TASK PROMPT: Check every line of the data below for the string "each", and copy the ones that hold it.

STORED DATA:
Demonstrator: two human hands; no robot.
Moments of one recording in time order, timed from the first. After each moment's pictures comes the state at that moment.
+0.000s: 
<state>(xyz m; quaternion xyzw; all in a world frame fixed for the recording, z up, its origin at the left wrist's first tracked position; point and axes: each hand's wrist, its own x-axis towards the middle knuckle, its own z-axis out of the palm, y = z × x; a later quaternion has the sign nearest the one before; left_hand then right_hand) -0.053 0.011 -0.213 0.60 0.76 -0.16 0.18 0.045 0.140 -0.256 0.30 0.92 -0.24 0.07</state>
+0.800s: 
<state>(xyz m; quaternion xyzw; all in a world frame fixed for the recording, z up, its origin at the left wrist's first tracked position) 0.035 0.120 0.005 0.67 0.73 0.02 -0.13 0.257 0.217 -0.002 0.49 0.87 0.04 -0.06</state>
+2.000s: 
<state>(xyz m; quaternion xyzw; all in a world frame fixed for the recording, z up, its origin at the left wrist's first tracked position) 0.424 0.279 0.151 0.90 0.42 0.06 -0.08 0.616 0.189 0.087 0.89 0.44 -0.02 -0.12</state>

SOLUTION TO THE PROBLEM:
Moments of one recording in time order, timed from the first. After each moment's pictures comes the state at that moment.
<state>(xyz m; quaternion xyzw; all in a world frame fixed for the recording, z up, its origin at the left wrist's first tracked position; point and axes: each hand's wrist, its own x-axis towards the middle knuckle, its own z-axis out of the palm, y = z × x; a later quaternion has the sign nearest the one before; left_hand then right_hand) -0.053 0.011 -0.213 0.60 0.76 -0.16 0.18 0.045 0.140 -0.256 0.30 0.92 -0.24 0.07</state>

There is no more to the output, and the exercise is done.